#### [Task]
Please list all lines of the material below in which the string "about" occurs.
*** Opening Supplied information ***
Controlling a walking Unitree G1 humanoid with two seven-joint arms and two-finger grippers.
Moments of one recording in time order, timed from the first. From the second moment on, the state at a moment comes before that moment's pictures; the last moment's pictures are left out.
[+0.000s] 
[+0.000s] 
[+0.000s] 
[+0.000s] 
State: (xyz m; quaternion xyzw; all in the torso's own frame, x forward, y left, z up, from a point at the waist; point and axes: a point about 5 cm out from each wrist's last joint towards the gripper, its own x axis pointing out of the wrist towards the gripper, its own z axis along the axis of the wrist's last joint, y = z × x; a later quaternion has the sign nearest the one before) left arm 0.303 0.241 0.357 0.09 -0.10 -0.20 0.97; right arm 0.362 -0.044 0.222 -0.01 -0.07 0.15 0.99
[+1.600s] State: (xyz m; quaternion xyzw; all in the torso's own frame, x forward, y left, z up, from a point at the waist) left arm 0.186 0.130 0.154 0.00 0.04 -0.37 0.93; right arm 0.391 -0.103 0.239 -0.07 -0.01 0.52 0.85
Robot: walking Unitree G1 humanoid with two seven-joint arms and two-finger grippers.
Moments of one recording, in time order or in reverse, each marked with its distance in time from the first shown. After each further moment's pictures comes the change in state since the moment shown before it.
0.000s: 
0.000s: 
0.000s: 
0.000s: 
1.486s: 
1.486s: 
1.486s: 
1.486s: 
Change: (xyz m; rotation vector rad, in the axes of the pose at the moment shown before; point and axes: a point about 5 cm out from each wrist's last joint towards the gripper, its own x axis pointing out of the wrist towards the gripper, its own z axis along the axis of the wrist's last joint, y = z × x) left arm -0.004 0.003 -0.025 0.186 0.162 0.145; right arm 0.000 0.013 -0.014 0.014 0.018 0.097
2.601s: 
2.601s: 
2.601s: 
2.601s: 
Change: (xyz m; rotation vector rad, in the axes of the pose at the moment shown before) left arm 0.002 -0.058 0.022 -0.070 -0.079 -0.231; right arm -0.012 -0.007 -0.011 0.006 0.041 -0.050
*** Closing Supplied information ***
#### [Task answer]
State: (xyz m; quaternion xyzw; all in the torso's own frame, x forward, y left, z up, from a point at the waist; point and axes: a point about 5 cm out from each wrist's last joint towards the gripper, its own x axis pointing out of the wrist towards the gripper, its own z axis along the axis of the wrist's last joint, y = z × x; a later quaternion has the sign nearest the one before) left arm 0.303 0.241 0.357 0.09 -0.10 -0.20 0.97; right arm 0.362 -0.044 0.222 -0.01 -0.07 0.15 0.99
Change: (xyz m; rotation vector rad, in the axes of the pose at the moment shown before; point and axes: a point about 5 cm out from each wrist's last joint towards the gripper, its own x axis pointing out of the wrist towards the gripper, its own z axis along the axis of the wrist's last joint, y = z × x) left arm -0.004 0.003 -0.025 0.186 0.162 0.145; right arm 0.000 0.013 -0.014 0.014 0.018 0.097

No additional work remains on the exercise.